Он кое-как добрался до меня, пьющего водку под Тото Кутуньо. Я усадил братика рядом и предложил плов с водкой. Вскоре Севу начало тошнить, а потом он уснул. Я же сидел у окна до самого утра. Кажется, это был 2016 год.
На выпускной родители подарили Севе триста тысяч, накопленные за трудовую жизнь. Сева купил в ипотеку однушку в панельке спального района на восьмом этаже. Два месяца «старшой брат» жил с ним, но вскоре съехал в пустую однушку без кровати, холодильника, шкафа и стульев. Родителям мы в этом не признавались.
Я свыкся с новым жилищем. Оно находилось в том же районе, где мы жили с Ве-ре-ра-рой, но стоило дешевле. Сначала я спал на матрасе, потом накопил на подержанную кровать, которая спустя пять ночей отбросила одно копыто. Пару стульев с шикарными спинками нашёл на помойке соседнего двора. Стол смастерил сам. (Возвращаясь как-то домой, сильно за полночь в парке я обнаружил спил широкого тополя.) Моей следующей бытовой мечтой стал холодильник, потому что это очень неудобно – покупать две сосиски или триста граммов мяса на один раз. И с пивом нелегко – приходится охлаждать его в наполненной холодной водой ванне.
Звонок у Севы был сломан с первого дня, и он его не пытался починить. Я долго стучал и дёргал ручку. Наконец дверь открылась, и полуодетый хозяин высунулся из-за двери. Братик Сева был всклокочен и пах потом. На его растерянном лице появилась извиняющаяся улыбка. Я рассмотрел его тоскливые округлившиеся груди, потом бока, потом сползающий на резинку шорт фартук брюха. Он жирел, как скот на комбикорме.
Как всегда, в его квартире был беспорядок. На большом мониторе одного из компьютеров шёл пересмотренный десятки раз сериал в зелёно-золотых тонах. Персонажи в нём были одеты в вычурные костюмы и носили идеального фасона лица. Этот сериал он пересматривал постоянно и ничем больше не интересовался.

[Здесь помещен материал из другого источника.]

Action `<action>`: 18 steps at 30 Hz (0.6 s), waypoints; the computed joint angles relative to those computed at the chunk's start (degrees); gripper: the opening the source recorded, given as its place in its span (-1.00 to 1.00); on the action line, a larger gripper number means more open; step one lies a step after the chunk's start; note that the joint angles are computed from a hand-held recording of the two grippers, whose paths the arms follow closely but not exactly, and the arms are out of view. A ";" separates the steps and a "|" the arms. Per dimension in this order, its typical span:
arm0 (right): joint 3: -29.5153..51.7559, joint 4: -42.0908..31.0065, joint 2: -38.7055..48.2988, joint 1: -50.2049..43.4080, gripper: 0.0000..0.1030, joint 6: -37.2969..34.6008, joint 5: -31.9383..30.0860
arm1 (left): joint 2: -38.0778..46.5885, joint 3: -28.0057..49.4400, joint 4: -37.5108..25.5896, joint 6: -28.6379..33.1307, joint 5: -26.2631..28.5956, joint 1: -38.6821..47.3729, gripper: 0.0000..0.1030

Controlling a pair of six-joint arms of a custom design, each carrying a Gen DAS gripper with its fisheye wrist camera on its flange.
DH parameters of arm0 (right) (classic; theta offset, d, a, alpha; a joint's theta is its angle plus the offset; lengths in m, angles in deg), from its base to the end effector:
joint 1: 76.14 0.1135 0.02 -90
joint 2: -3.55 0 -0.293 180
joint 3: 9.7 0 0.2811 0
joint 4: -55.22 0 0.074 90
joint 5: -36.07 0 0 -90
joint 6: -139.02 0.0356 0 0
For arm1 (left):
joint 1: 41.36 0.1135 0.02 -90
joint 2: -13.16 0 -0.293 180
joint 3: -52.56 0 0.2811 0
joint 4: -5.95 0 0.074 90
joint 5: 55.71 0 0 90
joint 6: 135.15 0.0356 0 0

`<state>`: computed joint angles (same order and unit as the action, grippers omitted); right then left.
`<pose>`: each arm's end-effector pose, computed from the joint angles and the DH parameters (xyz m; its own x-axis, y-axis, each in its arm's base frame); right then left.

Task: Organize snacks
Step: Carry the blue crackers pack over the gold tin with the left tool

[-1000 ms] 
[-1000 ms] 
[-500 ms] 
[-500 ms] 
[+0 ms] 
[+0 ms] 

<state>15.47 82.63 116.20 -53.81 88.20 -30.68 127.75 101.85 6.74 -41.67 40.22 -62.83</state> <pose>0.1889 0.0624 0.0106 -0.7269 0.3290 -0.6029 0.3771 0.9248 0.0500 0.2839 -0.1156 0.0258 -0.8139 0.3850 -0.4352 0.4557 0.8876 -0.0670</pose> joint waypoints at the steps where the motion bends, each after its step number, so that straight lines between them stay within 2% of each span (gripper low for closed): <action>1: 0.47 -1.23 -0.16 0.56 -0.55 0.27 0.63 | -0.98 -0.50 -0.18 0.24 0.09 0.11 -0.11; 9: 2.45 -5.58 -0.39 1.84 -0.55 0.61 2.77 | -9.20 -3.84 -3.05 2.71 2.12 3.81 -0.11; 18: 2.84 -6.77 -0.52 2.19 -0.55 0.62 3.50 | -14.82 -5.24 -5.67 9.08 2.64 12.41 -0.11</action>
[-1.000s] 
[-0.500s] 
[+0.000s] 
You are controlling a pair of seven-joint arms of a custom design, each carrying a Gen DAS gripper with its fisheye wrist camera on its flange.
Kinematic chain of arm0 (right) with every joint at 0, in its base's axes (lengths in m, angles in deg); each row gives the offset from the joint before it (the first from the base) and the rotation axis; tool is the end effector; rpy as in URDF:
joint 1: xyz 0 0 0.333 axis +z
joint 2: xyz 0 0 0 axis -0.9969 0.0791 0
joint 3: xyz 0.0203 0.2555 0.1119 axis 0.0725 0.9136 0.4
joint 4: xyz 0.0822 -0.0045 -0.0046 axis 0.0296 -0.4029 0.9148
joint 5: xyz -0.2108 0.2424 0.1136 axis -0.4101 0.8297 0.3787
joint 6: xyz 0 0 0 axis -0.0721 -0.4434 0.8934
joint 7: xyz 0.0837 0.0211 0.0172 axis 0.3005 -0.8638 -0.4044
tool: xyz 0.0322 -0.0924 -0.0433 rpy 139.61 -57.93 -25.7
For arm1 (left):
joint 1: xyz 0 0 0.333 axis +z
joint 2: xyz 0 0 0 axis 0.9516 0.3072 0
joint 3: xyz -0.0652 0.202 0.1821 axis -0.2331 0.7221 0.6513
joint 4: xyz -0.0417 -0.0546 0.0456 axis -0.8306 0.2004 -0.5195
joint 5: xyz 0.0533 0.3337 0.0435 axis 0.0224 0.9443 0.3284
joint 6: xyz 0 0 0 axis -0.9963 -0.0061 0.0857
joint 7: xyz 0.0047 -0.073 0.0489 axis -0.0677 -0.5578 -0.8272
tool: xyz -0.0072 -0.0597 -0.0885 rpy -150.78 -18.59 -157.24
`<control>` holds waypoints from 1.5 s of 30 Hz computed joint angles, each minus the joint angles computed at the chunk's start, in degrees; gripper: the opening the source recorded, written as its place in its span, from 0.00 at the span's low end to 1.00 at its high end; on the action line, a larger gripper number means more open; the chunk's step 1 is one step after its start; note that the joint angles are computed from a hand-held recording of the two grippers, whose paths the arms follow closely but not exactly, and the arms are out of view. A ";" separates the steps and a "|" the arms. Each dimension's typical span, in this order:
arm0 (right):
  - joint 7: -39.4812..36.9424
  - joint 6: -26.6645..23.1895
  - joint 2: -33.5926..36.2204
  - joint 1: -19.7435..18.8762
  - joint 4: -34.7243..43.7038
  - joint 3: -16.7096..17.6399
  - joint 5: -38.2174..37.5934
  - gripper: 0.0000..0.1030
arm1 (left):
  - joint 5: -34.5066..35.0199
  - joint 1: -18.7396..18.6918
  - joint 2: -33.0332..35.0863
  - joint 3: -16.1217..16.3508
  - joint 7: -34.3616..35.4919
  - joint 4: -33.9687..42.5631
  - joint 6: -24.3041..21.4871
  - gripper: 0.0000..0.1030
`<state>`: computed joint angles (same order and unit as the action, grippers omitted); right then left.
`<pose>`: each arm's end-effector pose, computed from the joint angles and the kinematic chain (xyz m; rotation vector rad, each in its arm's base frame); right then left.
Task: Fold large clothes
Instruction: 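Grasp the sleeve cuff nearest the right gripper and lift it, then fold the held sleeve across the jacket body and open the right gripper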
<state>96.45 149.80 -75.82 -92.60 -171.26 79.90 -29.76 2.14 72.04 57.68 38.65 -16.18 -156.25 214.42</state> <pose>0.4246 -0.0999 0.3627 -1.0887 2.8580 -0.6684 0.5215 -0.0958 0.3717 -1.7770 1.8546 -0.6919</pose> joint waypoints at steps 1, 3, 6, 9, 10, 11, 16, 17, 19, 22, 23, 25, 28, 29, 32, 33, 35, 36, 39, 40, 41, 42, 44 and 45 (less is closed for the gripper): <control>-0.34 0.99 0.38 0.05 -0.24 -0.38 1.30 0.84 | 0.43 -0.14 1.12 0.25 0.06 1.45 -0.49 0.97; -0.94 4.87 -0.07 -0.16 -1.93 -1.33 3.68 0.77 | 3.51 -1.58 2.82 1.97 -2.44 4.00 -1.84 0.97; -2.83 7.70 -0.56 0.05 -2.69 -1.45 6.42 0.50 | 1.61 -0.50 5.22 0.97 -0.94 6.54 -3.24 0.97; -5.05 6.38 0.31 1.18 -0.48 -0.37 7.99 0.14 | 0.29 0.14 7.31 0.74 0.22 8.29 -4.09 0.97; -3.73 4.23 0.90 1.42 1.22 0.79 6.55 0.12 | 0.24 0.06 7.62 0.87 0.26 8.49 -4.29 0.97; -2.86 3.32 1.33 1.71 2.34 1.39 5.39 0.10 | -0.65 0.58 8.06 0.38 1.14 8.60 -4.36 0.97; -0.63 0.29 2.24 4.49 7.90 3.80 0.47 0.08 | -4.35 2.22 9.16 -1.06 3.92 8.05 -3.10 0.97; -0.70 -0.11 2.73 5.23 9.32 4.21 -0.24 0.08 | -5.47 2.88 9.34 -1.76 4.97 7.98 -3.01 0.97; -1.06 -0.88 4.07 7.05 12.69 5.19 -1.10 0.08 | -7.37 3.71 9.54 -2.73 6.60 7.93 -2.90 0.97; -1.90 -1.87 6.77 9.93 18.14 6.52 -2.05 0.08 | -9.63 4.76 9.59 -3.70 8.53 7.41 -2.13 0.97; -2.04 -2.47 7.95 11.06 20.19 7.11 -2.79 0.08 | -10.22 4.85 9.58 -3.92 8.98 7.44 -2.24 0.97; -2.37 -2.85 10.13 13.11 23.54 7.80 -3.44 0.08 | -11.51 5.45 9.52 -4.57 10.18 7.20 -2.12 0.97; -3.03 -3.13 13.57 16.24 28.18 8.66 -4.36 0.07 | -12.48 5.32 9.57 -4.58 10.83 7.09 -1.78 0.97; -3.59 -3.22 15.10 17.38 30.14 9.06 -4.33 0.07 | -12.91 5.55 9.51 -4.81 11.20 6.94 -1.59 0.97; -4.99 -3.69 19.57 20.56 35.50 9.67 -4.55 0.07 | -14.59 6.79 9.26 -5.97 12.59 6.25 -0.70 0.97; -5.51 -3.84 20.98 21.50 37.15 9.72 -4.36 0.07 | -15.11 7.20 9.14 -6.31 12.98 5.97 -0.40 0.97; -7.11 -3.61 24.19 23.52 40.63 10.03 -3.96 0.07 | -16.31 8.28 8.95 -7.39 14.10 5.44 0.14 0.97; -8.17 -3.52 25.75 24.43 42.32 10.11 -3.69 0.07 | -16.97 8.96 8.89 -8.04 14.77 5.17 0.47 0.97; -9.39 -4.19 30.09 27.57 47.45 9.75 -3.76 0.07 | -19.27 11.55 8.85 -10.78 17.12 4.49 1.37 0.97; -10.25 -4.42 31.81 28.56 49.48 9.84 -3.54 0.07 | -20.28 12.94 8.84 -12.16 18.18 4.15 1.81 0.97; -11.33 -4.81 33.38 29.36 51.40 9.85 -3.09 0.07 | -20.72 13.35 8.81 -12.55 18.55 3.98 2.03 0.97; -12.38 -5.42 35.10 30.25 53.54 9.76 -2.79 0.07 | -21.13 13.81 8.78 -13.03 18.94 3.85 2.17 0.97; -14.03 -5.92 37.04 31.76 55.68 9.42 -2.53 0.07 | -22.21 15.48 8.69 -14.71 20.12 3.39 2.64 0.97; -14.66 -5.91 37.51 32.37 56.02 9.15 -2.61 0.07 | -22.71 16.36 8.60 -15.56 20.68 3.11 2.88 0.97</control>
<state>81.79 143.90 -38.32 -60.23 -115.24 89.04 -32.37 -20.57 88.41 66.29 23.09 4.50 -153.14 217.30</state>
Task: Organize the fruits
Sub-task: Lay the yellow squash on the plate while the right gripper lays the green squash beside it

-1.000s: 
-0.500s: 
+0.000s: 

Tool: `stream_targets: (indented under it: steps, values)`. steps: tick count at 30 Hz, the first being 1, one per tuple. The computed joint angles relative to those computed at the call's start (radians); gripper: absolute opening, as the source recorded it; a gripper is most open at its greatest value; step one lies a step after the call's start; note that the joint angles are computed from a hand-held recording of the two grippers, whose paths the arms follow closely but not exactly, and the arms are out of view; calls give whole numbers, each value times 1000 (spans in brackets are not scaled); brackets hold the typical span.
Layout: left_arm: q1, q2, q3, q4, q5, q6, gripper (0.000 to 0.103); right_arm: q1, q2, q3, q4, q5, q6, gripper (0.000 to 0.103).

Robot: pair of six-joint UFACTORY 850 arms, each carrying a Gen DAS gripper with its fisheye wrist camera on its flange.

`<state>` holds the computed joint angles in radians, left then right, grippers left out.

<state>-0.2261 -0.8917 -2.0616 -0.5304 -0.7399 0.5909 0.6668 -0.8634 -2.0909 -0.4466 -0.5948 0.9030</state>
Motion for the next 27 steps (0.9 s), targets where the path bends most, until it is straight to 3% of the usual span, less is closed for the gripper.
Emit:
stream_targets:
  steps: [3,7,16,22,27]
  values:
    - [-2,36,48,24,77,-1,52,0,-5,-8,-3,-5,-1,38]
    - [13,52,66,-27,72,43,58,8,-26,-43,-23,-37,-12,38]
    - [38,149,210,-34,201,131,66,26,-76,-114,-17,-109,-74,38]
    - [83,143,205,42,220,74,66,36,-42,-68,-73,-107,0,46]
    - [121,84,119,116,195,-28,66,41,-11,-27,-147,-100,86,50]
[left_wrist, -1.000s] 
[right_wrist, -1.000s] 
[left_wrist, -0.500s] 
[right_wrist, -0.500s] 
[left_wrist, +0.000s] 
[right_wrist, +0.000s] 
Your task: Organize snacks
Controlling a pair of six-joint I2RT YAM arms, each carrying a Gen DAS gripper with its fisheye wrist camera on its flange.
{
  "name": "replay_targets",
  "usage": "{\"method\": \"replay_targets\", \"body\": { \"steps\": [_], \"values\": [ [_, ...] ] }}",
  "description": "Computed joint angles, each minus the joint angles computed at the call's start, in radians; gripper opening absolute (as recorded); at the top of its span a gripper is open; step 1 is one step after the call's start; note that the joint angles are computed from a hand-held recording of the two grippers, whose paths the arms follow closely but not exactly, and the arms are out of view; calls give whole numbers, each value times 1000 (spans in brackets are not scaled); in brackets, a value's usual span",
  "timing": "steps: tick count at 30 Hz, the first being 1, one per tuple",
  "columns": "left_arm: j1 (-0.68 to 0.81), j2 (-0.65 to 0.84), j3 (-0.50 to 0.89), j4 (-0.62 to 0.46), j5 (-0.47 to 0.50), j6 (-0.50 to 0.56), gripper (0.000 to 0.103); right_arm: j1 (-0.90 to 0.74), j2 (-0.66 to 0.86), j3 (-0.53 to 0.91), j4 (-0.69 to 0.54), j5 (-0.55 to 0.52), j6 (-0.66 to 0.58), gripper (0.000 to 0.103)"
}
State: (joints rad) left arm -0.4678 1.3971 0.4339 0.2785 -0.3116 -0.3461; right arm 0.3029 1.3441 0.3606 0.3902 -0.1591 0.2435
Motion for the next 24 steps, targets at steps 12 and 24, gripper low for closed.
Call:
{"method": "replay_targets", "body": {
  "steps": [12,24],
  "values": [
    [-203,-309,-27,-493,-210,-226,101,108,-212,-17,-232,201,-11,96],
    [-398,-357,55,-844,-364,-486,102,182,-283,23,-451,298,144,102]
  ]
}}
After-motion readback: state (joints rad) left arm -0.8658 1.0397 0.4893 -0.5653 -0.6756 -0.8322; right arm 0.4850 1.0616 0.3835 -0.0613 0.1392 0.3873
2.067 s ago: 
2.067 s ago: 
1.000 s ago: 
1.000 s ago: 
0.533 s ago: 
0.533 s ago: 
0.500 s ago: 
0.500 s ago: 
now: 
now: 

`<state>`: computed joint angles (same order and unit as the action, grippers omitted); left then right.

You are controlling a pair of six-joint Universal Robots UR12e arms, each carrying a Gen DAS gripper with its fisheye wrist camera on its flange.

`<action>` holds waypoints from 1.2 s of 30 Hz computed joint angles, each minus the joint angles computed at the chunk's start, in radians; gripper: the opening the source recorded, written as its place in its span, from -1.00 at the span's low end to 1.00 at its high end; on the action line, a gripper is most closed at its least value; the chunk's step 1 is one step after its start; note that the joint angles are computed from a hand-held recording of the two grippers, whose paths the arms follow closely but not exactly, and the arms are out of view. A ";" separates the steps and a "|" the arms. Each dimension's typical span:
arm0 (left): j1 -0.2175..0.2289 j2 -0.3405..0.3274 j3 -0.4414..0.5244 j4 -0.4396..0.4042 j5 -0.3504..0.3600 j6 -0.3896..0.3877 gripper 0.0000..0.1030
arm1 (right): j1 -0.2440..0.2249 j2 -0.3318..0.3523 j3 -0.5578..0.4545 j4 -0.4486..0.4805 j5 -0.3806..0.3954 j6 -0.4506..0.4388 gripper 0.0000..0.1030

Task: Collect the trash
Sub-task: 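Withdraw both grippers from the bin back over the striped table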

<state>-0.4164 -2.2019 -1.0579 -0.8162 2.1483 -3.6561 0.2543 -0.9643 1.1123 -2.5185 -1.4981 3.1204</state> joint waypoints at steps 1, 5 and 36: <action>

Я вынул из рюкзака вино и спросил штопор.
– Откуда? – вздохнул он.
– Нужно иметь гостевой.
– Ну вот нет у меня гостевого штопора, – восприняв мой совет, как хулу, ответил братик Сева.
Я продавил пробку пальцем, уселся на пол и принялся пить вино. Братик Сева закинул ногу на ногу и упёрся подбородком в кулак. Так садилась мама. Он очень на неё похож.
– Глотнёшь?
– Нет, живот болит.
Он всегда у него болел. Помню, как младенцем он орал по ночам и не давал нам спать. Лет в двенадцать у него нашли какую-то не опасную, но дающую отсрочку от армии болезнь.
– Созванивался с предками?
– Мама сказала, что ты назвал её «старушкой». Обижается.
– Она всю жизнь на меня обижается. Я сказал не «старушка», а «старческие интересы». Она пытала меня темой несправедливости цен на карбонат.
– Как она сказала, так я и повторяю! Ты думаешь, я сам это выдумал?
Этот день остался в памяти. Совокупность его красок, запахов и звуков. Мы – братья – сидим в душной комнате среди коробок из-под пиццы и пластиковых бутылок с недопитой газировкой. «Интересно, – думаю я. – Терзает ли братика вожделение?» У него никогда не было девушки. Только школьные подружки. В университете он тоже дружил в основном с девочками. Мама считала, что это из-за загруженности на работе. Я же подозревал, что у всех, кто родились после миллениума, проблемы с социализацией. (Нам – ельцинским деткам – с людьми тоже тяжело, но мы научились себя заставлять.)
– Я недавно переспал с коллегой. После всего она ушла в душ на руках, представляешь?
– Акробатка? – спросил Сева, притворяясь, что ему скучно.
– В школе была, а сейчас закрепщица. А ещё я специально, чтобы не киснуть, познакомился с одной богатенькой женщиной. У неё очень унылая жизнь. На работу ей не надо, обязанностей никаких. Вот теперь хоть я появился: «Доброе утро. Спокойной ночи. А ты?» – такое у нас общение. Жалуется, что у неё строгий батя. Всего добился сам потому, что «верил в себя и много трудился». Приватизировал плиточный завод, на котором работал директором.